WHAT IS REQUIRED: Count all lines holding "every" in the data below and say the number, nothing more.

MATERIAL PROVIDED:
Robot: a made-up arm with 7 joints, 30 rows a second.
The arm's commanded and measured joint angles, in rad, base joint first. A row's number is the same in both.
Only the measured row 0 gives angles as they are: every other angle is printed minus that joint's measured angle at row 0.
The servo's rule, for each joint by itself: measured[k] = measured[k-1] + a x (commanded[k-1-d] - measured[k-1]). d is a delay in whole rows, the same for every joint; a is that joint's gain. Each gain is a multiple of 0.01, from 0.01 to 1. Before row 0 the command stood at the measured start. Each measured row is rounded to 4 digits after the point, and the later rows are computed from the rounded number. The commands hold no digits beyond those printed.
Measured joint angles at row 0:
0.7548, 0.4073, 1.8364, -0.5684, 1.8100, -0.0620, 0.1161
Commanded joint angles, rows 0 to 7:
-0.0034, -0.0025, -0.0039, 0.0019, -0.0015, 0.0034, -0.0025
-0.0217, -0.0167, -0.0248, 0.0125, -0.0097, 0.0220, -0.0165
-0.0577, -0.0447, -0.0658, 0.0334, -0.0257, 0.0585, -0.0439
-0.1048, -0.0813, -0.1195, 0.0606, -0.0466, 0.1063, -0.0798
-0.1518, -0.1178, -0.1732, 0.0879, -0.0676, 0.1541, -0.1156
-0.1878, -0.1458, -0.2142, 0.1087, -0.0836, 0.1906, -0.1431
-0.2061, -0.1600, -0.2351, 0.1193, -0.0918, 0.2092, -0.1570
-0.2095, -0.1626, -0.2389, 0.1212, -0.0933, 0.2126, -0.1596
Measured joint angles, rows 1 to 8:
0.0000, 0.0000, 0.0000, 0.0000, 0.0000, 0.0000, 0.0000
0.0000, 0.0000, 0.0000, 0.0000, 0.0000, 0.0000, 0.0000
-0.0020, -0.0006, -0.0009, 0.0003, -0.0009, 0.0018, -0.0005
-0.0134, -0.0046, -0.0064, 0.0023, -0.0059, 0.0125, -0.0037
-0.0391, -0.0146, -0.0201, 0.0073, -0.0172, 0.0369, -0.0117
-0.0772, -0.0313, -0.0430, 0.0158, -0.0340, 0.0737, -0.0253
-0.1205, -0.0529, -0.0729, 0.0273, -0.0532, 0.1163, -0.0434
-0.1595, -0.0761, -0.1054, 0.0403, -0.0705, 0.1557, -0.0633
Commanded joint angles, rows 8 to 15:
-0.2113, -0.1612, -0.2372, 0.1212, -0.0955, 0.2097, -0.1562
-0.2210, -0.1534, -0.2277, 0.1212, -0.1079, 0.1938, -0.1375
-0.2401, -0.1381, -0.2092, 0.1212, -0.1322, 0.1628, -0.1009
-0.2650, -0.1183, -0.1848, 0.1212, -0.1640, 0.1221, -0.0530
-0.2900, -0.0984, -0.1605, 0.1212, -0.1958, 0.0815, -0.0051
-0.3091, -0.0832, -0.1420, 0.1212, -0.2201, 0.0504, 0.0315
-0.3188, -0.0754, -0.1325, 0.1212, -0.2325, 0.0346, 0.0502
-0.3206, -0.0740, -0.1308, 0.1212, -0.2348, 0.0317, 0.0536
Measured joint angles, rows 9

SOLUTION FOR THIS TASK: 2